Agrees Lasswell, "One of the things that a famous parent can do for a kid is open doors. No matter how bright or how talented you are, sometimes having some introductions can make the difference in getting that job."

But the downside of celebrities hanging out with other celebrities in splashy settings is that it can give children "a warped view of what life is really like," says Lasswell. "They often expect their lives are going to be like that all the time. But they don't see what their parents had to do to get there."

Also, a celebrity kid may end up being used by outsiders. "His peers might want to be friendly with him because he's the child of a famous person," Lieberman says.

Just as the kids may wonder if they're being used, so they, too, can become the users. "It's a terrific temptation," says Dr. Joyce Brothers. The psychologist recalls the time her daughter wanted to use another girl's jump rope and boasted to the girl's mother: "I'm Dr. Joyce Brothers' daughter, and I want the jump rope."
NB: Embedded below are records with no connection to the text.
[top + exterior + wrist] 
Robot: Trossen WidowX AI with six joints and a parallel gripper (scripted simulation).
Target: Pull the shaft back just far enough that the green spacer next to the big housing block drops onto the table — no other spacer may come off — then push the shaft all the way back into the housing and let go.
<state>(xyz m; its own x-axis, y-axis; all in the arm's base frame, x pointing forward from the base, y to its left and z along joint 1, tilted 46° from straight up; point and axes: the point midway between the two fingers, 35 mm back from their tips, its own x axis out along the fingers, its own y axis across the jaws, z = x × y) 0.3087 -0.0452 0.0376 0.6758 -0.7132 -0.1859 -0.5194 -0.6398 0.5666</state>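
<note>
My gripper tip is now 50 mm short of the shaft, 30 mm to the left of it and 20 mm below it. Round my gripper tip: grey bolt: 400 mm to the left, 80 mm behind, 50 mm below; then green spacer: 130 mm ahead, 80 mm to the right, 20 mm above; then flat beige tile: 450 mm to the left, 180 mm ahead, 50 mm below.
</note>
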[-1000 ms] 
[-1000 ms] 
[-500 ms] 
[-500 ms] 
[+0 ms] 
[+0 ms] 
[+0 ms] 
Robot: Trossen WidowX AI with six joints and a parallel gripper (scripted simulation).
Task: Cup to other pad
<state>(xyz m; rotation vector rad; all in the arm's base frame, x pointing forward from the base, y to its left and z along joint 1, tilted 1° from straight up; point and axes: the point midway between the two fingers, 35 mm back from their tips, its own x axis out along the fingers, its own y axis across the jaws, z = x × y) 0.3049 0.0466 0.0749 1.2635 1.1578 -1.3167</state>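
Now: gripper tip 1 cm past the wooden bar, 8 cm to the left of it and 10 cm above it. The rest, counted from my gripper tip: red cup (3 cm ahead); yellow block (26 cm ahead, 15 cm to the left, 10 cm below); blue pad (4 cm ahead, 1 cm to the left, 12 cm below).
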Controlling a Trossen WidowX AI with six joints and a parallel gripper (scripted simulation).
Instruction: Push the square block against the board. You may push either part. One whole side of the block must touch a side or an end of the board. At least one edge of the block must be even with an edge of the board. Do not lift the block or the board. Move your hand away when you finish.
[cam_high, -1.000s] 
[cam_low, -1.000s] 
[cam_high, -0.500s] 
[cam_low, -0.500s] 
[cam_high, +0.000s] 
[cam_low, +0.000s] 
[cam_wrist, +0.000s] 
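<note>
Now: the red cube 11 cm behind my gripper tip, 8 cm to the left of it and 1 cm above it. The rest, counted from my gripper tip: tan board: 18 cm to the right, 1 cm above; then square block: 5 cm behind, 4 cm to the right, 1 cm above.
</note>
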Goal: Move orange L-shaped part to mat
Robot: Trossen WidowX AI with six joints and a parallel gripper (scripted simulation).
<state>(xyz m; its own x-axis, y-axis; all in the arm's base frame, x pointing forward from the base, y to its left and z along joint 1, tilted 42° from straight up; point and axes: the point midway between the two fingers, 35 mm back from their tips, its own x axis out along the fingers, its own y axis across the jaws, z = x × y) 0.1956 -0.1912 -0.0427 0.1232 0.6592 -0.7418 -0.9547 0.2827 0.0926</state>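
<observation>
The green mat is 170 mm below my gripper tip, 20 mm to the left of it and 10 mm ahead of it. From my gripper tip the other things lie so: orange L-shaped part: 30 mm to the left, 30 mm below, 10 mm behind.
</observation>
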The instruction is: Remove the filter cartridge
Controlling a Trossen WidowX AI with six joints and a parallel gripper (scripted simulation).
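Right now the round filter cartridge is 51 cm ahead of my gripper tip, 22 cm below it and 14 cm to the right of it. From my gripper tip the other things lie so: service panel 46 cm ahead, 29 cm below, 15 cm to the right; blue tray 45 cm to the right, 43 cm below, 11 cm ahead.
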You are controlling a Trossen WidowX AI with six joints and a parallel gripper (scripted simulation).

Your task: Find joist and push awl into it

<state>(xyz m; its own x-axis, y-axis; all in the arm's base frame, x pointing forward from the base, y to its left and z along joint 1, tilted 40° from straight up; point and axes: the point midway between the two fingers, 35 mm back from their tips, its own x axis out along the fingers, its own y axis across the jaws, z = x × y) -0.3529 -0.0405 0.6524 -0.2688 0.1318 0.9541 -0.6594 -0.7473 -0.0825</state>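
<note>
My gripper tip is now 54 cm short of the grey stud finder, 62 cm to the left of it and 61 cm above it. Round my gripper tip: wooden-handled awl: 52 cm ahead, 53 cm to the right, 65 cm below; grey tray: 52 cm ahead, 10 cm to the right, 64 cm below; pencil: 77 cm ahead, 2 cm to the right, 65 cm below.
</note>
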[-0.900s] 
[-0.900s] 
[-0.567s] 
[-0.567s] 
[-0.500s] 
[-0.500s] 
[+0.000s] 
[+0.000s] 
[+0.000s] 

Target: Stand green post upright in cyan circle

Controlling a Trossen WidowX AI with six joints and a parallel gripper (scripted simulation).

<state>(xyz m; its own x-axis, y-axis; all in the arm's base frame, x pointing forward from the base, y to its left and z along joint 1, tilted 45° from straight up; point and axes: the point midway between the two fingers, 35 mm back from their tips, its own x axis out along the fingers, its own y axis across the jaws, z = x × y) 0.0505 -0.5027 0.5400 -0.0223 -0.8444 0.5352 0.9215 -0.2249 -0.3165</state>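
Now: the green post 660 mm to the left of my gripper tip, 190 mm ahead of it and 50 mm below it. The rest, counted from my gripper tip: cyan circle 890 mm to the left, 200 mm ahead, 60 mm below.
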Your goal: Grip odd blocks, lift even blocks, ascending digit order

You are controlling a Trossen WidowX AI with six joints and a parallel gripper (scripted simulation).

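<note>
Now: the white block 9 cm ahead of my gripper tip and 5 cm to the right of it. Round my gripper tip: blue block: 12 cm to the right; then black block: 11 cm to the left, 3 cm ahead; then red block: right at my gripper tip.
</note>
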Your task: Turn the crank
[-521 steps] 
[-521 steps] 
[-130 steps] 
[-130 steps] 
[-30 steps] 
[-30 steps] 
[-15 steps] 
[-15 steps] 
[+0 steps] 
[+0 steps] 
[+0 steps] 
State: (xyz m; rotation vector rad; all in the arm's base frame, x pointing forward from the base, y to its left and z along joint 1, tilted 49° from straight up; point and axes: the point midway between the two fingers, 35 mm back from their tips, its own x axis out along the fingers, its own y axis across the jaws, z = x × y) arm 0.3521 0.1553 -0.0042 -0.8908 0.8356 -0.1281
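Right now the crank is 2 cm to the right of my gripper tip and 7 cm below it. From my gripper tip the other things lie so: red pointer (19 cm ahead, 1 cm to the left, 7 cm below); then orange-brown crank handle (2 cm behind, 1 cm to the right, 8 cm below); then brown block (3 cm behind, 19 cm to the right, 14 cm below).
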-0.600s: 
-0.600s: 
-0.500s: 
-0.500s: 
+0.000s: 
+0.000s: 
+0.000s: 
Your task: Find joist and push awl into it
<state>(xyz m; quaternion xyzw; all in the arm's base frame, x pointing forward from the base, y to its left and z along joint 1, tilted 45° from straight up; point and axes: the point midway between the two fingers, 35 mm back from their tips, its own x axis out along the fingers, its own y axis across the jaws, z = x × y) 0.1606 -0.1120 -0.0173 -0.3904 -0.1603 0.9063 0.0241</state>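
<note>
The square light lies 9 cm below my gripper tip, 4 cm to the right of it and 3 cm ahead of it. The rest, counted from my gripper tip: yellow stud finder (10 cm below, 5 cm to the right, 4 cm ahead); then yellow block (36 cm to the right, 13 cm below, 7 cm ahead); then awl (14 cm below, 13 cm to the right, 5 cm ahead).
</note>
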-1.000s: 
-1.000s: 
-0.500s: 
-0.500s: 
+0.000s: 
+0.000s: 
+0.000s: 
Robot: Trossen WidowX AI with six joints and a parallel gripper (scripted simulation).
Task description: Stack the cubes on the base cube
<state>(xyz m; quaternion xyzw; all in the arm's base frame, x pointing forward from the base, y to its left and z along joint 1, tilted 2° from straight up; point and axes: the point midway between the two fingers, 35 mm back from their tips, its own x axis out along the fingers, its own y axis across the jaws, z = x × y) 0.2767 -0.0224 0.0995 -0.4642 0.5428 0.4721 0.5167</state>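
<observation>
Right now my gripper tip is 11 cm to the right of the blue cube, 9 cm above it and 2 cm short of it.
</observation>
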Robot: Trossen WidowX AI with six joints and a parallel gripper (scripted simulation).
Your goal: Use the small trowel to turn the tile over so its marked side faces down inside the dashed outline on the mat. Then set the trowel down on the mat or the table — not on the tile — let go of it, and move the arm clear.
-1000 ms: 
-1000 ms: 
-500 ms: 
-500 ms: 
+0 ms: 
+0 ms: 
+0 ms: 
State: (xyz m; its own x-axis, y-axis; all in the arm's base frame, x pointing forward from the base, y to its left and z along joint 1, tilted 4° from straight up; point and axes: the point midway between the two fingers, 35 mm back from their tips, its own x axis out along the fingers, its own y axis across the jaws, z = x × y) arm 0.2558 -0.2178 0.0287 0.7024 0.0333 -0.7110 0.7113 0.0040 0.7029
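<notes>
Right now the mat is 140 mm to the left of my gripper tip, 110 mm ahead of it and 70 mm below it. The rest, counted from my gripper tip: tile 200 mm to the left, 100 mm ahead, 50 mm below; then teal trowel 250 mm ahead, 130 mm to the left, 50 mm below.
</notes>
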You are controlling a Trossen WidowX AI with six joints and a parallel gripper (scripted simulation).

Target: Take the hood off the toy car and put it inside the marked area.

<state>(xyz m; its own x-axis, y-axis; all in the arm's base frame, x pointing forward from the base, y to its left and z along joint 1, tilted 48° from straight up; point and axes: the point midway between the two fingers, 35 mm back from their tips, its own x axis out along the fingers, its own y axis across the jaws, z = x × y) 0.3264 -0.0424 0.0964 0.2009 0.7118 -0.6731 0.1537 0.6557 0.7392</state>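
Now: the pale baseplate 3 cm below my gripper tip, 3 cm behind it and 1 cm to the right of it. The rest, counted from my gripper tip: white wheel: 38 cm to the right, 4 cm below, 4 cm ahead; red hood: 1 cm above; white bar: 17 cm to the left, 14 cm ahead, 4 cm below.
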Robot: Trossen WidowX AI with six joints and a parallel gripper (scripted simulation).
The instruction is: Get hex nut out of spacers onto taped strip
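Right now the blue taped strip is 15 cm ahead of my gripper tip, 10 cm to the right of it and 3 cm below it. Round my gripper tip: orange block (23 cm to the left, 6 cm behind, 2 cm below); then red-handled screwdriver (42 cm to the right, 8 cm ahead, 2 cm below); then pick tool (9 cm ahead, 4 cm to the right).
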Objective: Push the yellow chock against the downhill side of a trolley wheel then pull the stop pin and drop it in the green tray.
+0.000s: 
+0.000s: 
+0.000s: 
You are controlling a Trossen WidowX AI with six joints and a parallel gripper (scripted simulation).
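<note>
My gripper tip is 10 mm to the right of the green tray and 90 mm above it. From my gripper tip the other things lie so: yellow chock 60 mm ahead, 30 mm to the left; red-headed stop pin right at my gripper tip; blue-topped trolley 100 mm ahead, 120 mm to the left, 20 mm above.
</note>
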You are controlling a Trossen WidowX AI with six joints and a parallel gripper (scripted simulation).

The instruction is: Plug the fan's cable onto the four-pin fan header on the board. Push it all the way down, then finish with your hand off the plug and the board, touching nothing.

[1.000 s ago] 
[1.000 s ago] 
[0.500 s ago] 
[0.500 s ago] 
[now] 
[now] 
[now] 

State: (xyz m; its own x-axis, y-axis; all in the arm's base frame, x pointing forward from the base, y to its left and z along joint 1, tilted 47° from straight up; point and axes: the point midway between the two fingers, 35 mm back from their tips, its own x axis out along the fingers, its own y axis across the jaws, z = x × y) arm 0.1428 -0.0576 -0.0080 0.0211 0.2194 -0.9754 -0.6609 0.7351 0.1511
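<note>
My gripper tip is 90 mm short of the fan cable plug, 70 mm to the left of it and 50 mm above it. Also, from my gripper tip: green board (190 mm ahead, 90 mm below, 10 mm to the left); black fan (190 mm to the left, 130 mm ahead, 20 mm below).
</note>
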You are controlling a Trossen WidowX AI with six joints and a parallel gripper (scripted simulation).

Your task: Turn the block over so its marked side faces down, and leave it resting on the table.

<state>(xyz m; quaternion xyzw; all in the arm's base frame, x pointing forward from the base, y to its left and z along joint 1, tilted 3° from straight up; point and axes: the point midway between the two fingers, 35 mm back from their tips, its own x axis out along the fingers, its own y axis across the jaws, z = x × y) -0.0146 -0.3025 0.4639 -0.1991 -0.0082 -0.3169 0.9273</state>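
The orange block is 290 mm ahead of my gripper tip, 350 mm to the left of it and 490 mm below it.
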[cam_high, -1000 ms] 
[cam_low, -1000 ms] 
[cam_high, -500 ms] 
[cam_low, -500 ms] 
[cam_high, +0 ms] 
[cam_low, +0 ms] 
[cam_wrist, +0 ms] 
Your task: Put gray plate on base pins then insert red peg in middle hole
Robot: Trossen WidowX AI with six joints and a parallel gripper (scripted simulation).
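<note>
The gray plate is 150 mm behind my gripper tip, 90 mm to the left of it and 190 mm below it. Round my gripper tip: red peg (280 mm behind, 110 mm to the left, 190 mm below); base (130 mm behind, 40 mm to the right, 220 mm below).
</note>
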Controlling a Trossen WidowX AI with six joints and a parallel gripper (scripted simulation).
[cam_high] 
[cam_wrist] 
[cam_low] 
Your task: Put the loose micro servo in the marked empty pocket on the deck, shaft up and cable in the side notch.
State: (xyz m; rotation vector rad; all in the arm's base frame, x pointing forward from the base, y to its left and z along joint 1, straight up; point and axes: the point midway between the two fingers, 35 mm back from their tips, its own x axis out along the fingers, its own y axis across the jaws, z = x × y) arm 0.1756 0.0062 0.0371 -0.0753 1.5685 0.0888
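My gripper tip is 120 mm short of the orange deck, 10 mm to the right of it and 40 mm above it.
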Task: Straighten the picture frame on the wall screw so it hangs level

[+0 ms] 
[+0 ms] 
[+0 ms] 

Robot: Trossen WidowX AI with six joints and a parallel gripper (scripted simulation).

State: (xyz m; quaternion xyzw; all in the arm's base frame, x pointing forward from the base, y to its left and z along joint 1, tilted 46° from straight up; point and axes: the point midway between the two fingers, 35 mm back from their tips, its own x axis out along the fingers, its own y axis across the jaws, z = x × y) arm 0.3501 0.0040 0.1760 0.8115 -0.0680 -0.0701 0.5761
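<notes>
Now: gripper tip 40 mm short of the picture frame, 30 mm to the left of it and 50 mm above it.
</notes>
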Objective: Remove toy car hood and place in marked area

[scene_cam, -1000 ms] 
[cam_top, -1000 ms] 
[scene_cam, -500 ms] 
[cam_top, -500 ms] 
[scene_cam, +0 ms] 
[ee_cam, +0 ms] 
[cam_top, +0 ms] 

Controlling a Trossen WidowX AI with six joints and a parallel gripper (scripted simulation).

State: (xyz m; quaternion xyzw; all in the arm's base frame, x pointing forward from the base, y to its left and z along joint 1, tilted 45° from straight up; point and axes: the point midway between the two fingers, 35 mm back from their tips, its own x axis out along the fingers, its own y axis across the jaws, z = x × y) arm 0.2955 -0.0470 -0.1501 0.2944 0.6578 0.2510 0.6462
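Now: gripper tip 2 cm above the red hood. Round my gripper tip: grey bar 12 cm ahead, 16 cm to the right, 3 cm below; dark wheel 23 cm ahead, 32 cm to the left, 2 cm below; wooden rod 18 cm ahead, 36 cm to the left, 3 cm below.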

Recalls the psychologist: "She got grounded."

Perhaps the heaviest weight carried by celebrity parents is that their kids are also given the star treatment--or headlines in the National Enquirer. "You're on show all the time," says Brothers. "And it can be a burden."

"It's so ironic," adds Lieberman, "that in a sense these children get a lot of attention from the press because of who their parents are. But at the same time, they get less attention from the celebrity parent who is in the limelight. So the very people they want the attention from most gives them the least."